→ **Task brief**
Leave every picture behind and copy the rest of the entries below exactly.

→ **Data for processing**
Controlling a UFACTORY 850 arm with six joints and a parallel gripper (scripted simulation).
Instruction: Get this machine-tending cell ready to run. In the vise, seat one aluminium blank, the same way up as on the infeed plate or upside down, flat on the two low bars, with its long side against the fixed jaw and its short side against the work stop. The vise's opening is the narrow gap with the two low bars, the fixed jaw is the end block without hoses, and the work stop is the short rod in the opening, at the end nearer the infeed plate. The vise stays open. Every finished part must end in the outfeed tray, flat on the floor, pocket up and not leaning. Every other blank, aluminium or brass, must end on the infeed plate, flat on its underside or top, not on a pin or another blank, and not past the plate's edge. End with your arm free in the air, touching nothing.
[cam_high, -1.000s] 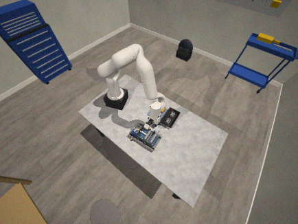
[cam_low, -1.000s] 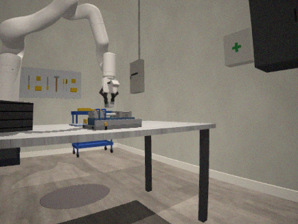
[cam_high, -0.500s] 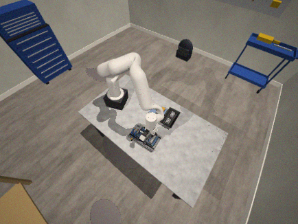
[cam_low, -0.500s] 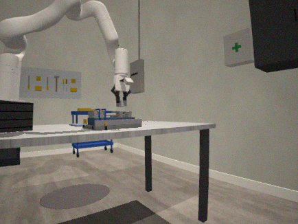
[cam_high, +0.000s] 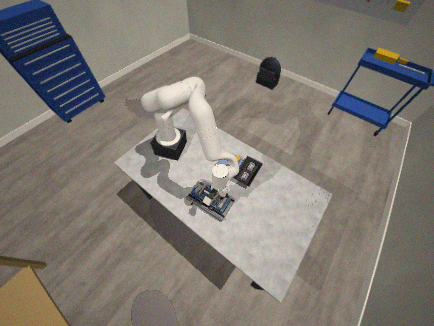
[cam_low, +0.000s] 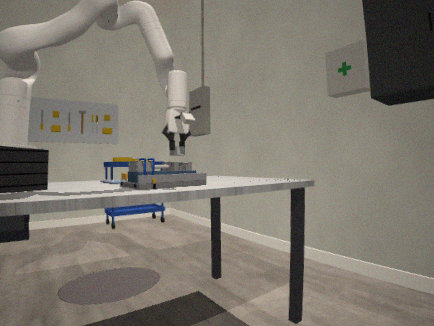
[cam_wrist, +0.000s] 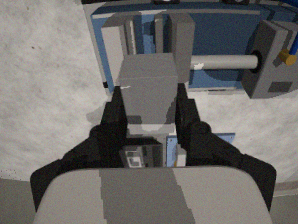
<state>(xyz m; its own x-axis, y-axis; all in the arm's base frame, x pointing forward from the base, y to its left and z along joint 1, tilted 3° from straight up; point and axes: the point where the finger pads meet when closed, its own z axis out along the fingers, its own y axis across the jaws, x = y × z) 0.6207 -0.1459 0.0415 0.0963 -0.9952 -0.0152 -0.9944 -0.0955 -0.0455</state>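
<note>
Now: hand 7 cm past the blue vise body and 13 cm above it. Also, from my hand: grey aluminium blank: 2 cm below; brass blank: 11 cm behind, 38 cm to the left, 14 cm below.
</note>
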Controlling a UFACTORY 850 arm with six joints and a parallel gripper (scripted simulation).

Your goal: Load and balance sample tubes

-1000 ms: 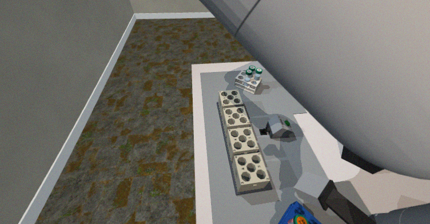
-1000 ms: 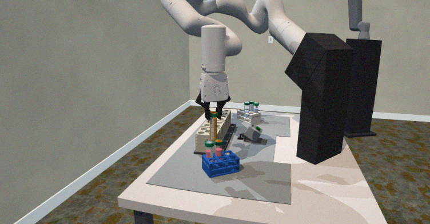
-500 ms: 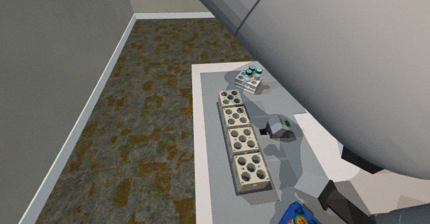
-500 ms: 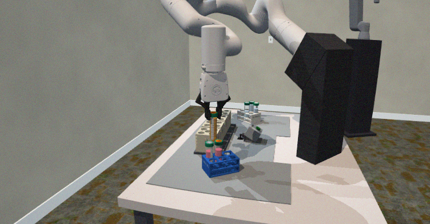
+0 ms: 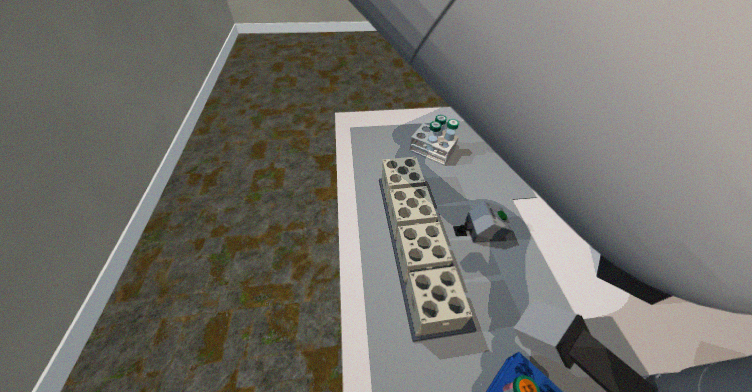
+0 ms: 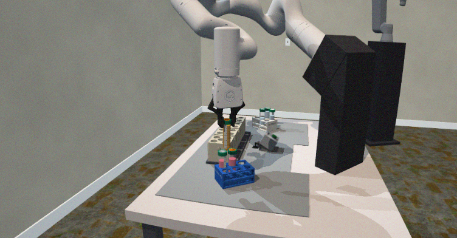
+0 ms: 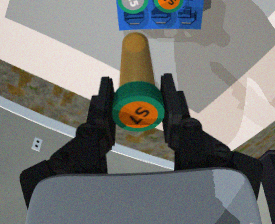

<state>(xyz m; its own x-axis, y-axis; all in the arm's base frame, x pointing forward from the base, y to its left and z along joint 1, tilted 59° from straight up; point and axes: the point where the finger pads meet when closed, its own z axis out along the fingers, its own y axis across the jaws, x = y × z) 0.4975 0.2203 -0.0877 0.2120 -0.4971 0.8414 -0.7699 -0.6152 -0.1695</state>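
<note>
Right now my hand is 50 mm above the sample S7 and 10 mm to the right of it. The rest, counted from my hand: blue sample rack RS: 220 mm below, 30 mm to the right, 30 mm behind; then sample S1: 190 mm below, 50 mm to the right, 20 mm behind; then grey-dot tube X5: 190 mm below, 30 mm to the right, 10 mm ahead.
</note>
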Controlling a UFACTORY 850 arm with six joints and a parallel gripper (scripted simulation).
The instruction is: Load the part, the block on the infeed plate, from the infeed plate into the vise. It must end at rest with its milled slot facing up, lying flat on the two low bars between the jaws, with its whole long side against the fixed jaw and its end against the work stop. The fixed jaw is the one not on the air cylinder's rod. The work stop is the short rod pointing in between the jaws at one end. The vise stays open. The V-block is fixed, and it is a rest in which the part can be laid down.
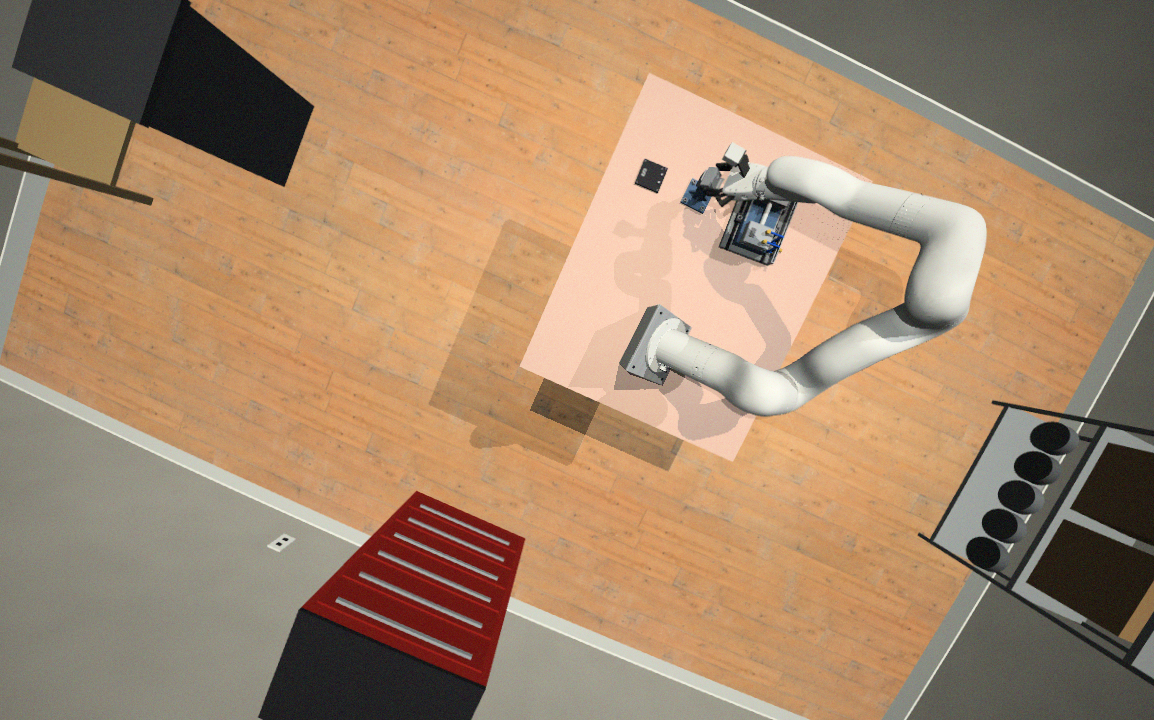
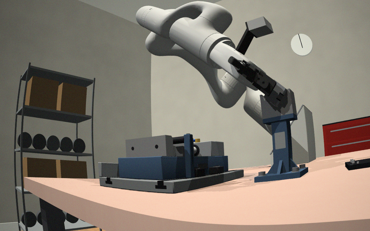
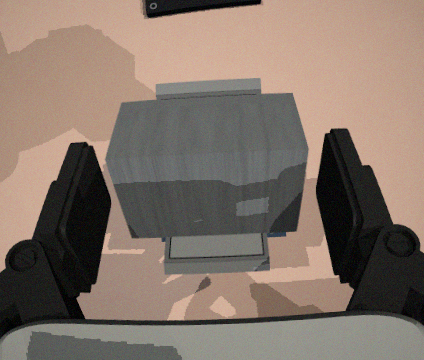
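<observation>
The part is 1 cm to the left of my hand and 2 cm below it. Also, from my hand: cylinder rod (1 cm ahead, 22 cm to the right, 9 cm below); moving jaw (6 cm ahead, 22 cm to the right, 9 cm below); work stop rod (10 cm ahead, 17 cm to the right, 8 cm below).
</observation>
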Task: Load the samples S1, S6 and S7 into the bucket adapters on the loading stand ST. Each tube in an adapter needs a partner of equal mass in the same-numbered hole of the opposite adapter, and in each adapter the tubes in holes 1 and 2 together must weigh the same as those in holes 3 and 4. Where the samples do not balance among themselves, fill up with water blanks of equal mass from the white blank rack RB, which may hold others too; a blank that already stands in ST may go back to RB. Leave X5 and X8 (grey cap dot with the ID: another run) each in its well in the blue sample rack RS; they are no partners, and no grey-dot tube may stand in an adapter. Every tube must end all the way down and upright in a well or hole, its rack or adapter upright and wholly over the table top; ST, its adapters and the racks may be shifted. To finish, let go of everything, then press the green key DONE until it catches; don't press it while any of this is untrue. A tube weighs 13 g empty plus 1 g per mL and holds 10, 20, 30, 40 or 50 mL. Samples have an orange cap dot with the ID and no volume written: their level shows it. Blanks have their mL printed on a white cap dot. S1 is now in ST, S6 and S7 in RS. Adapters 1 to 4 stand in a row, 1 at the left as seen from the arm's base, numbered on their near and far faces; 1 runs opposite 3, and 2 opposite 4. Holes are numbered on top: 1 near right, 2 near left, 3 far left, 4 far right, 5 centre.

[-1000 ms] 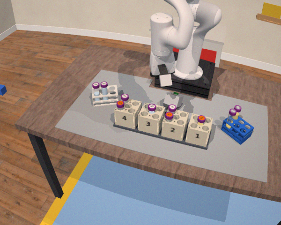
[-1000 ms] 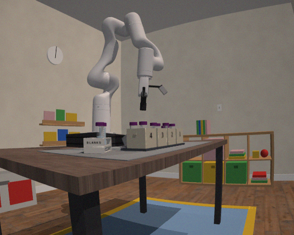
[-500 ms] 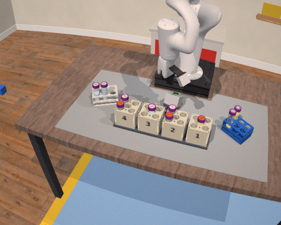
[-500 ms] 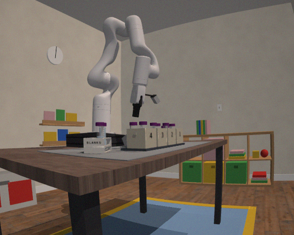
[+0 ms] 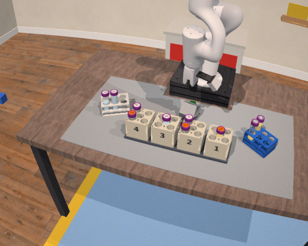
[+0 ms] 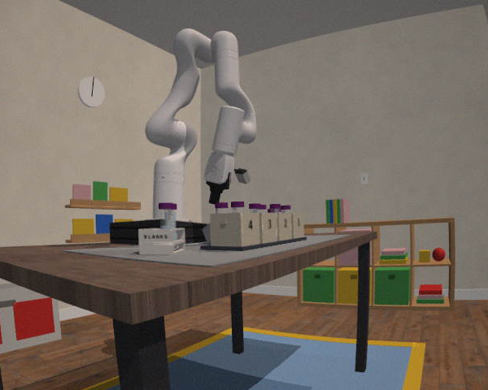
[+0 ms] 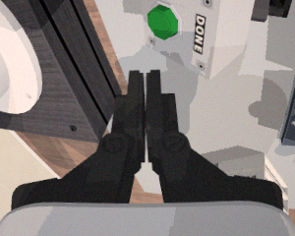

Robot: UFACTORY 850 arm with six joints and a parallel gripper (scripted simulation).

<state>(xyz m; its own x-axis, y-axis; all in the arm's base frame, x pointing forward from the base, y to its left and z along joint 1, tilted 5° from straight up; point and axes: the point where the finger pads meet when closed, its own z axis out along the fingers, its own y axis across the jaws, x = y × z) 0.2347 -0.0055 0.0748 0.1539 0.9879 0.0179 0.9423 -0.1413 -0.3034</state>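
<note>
Right now the green DONE key is 90 mm below my hand and 10 mm behind it. Round my hand: white blank rack RB: 340 mm to the right, 130 mm below, 100 mm ahead; sample S1: 220 mm ahead, 190 mm to the right, 90 mm below; loading stand ST: 180 mm ahead, 150 mm below.
</note>
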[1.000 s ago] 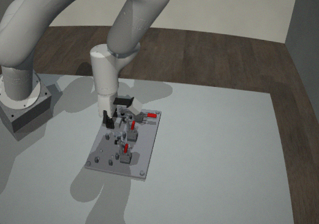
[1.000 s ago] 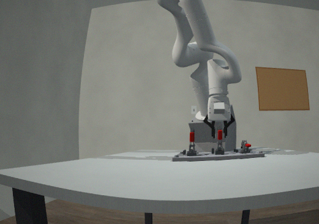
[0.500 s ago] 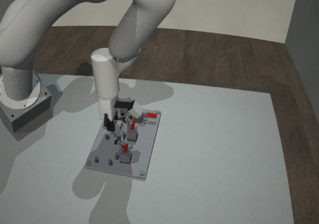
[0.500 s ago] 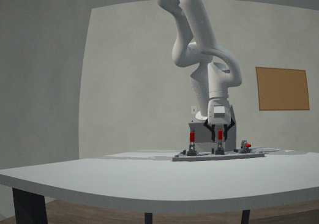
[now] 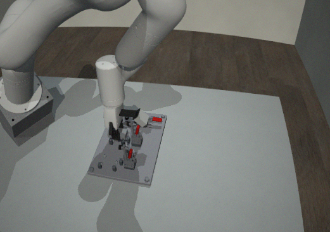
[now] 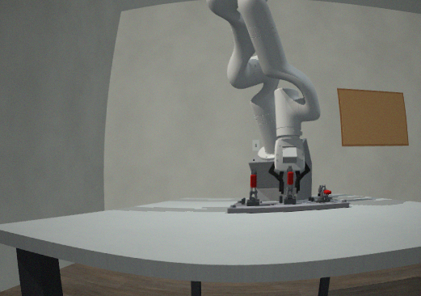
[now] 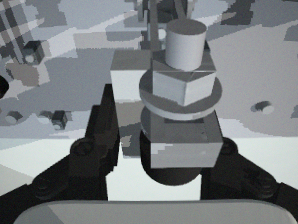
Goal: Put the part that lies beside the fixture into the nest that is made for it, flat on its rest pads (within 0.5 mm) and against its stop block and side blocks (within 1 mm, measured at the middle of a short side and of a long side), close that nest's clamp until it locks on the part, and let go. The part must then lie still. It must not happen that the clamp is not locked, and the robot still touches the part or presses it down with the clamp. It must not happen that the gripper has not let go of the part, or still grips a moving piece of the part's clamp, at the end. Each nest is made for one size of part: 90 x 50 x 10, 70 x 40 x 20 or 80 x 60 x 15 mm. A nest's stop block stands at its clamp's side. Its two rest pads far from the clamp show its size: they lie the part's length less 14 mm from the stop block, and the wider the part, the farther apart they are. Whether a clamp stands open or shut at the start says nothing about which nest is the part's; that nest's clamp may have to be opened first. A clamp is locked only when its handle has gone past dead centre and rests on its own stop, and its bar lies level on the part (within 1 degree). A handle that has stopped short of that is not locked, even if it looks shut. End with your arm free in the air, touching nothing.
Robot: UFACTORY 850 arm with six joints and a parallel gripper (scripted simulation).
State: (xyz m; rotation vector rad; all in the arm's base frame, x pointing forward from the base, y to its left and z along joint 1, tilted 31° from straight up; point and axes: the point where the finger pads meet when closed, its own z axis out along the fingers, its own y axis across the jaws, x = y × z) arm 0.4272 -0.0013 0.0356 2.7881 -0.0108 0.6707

→ **Answer to this task**
Controlling a UFACTORY 850 arm with six joints and a parallel gripper (scripted simulation).
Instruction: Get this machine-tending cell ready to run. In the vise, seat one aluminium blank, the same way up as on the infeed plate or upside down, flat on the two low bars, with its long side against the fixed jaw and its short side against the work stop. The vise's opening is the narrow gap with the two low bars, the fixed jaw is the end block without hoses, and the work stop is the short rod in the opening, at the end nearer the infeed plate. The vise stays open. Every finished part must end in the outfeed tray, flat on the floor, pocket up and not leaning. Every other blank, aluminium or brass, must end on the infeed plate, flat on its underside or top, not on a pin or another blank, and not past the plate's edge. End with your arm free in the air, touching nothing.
[cam_high, -1.000s] 
[cam_low, -1.000s] 
[cam_high, -0.500s] 
[cam_low, -0.500s] 
[cam_high, +0.000s] 
[cam_low, +0.000s] 
[cam_wrist, +0.000s] 
<state>(xyz m; its own x-axis, y-axis; all in the arm's base frame, x pointing forward from the base, y to its left and z along joint 1, tilted 3° from straight up; point and axes: the point where the finger pads meet when closed, its own z axis out along the fingers, its own y axis across the jaws, x = y × z) 0.6207 -0.1459 0.0415 0.0963 -0.9952 -0.0152 -0.9944 -0.0955 -0.0455</state>
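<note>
Now: hand 7 cm past the blue vise body and 13 cm above it. Also, from my hand: grey aluminium blank: 2 cm below; brass blank: 11 cm behind, 38 cm to the left, 14 cm below.
</note>
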Controlling a UFACTORY 850 arm with six joints and a parallel gripper (scripted simulation).

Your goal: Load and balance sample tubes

-1000 ms: 
-1000 ms: 
-500 ms: 
-500 ms: 
+0 ms: 
+0 ms: 
+0 ms: 

<state>(xyz m; its own x-axis, y-axis; all in the arm's base frame, x pointing forward from the base, y to its left and z along joint 1, tilted 59° from straight up; point and axes: the point where the finger pads meet when closed, its own z axis out along the fingers, its own y axis across the jaws, x = y × z) 0.4975 0.2203 -0.0877 0.2120 -0.4971 0.8414 -0.7699 -0.6152 -0.1695</state>
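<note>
Right now my hand is 50 mm above the sample S7 and 10 mm to the right of it. The rest, counted from my hand: blue sample rack RS: 220 mm below, 30 mm to the right, 30 mm behind; then sample S1: 190 mm below, 50 mm to the right, 20 mm behind; then grey-dot tube X5: 190 mm below, 30 mm to the right, 10 mm ahead.
</note>
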Controlling a UFACTORY 850 arm with six joints and a parallel gripper (scripted simulation).
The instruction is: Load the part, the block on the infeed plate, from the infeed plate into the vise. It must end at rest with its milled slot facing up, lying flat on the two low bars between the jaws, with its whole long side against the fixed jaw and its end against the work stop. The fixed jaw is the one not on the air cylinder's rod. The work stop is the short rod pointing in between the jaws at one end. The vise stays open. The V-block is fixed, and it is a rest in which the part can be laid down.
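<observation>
The part is 1 cm to the left of my hand and 2 cm below it. Also, from my hand: cylinder rod (1 cm ahead, 22 cm to the right, 9 cm below); moving jaw (6 cm ahead, 22 cm to the right, 9 cm below); work stop rod (10 cm ahead, 17 cm to the right, 8 cm below).
</observation>
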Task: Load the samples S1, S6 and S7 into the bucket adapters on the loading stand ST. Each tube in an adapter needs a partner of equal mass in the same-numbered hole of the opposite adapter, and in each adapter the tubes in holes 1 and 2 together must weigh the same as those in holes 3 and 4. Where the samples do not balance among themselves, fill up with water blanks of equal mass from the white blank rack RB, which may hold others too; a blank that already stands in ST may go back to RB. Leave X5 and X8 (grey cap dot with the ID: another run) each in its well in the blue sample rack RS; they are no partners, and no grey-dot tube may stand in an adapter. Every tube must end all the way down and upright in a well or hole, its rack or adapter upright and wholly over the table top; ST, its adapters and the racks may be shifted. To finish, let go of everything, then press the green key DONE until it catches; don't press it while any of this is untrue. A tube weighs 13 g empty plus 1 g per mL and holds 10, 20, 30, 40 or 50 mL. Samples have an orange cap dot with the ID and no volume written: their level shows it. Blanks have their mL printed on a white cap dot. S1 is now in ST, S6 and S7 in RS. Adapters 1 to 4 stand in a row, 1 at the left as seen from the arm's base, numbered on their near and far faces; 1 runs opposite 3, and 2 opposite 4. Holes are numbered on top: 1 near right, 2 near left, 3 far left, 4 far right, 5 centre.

[-1000 ms] 
[-1000 ms] 
[-500 ms] 
[-500 ms] 
[+0 ms] 
[+0 ms] 
[+0 ms] 

Robot: UFACTORY 850 arm with six joints and a parallel gripper (scripted simulation).

<state>(xyz m; its own x-axis, y-axis; all in the arm's base frame, x pointing forward from the base, y to its left and z along joint 1, tilted 5° from straight up; point and axes: the point where the finger pads meet when closed, its own z axis out along the fingers, its own y axis across the jaws, x = y × z) 0.2347 -0.0055 0.0748 0.1539 0.9879 0.0179 0.9423 -0.1413 -0.3034</state>
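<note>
Right now the green DONE key is 90 mm below my hand and 10 mm behind it. Round my hand: white blank rack RB: 340 mm to the right, 130 mm below, 100 mm ahead; sample S1: 220 mm ahead, 190 mm to the right, 90 mm below; loading stand ST: 180 mm ahead, 150 mm below.
</note>
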[1.000 s ago] 
[1.000 s ago] 
[0.500 s ago] 
[0.500 s ago] 
[now] 
[now] 
[now] 
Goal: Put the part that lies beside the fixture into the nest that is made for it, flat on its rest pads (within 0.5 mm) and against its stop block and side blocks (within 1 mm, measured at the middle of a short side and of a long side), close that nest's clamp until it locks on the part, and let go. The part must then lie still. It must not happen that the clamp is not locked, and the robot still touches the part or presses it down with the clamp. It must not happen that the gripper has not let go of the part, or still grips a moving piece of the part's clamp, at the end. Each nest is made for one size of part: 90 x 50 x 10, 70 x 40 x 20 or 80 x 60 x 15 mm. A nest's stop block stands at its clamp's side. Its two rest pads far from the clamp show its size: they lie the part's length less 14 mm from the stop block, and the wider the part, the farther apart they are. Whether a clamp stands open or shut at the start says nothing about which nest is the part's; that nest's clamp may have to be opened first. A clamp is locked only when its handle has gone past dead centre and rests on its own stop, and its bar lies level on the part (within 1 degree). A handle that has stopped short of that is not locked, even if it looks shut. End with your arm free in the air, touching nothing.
Robot: UFACTORY 850 arm with six joints and a parallel gripper (scripted simulation).
State: (xyz m; rotation vector rad; all in the arm's base frame, x pointing forward from the base, y to its left and z along joint 1, tilted 31° from straight up; point and axes: the point where the finger pads meet when closed, its own z axis out along the fingers, its own y axis across the jaws, x = y × z) arm 0.4272 -0.0013 0.0356 2.7881 -0.0108 0.6707

This exercise is now complete.